WORK ORDER: What number of lines in the listing contain "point"? Answer with that number only.

========

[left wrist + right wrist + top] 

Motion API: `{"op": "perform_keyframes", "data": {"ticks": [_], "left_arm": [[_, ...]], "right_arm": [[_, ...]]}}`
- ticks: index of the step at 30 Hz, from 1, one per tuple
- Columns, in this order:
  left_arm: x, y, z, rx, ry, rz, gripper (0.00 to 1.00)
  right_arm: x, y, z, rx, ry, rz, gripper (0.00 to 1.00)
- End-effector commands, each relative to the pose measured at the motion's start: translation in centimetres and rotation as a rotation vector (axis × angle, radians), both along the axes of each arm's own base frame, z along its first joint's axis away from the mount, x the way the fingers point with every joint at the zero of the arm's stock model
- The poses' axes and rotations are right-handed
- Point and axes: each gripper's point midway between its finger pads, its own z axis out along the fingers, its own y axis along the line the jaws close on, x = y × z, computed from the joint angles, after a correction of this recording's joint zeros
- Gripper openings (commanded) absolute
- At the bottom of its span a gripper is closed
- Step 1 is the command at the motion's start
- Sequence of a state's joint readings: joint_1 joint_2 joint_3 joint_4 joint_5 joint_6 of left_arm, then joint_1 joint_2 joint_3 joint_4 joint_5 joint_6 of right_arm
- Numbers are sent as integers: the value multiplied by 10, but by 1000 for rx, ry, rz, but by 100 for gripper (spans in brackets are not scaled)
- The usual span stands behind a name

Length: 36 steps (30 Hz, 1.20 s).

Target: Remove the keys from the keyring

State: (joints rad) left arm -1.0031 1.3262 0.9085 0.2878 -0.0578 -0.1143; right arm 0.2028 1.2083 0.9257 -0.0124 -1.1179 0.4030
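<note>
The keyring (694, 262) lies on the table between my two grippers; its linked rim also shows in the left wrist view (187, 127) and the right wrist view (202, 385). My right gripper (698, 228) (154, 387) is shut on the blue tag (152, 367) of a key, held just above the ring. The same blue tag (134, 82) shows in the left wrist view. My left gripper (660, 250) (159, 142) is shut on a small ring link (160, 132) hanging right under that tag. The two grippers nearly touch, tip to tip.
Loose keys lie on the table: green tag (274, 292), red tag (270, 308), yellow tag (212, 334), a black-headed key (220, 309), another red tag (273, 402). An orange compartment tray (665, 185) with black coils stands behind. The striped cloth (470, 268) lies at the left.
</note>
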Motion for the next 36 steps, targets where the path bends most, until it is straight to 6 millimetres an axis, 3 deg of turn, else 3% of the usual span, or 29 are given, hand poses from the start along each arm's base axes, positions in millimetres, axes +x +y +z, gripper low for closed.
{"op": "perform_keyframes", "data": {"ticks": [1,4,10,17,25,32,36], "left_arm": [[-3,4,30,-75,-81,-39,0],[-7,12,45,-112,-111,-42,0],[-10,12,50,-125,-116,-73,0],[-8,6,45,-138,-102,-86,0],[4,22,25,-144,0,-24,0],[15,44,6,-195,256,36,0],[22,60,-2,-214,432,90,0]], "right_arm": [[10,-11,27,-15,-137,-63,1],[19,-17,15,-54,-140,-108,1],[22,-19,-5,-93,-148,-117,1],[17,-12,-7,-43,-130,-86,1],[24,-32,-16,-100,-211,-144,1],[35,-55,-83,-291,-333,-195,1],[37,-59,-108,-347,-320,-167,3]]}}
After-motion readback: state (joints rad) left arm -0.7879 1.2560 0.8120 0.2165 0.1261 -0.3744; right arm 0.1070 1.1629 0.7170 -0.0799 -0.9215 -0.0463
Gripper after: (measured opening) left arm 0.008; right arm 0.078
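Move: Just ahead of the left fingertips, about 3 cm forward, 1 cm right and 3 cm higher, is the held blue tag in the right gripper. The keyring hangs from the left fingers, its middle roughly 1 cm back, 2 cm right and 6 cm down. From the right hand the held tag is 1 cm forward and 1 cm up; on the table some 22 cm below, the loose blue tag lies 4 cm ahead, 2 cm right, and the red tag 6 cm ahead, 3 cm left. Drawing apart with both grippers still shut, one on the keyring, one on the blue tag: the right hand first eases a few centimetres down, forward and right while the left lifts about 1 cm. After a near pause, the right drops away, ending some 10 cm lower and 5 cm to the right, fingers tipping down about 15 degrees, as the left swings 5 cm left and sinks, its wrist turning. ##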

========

OUTPUT FOR THIS TASK: 2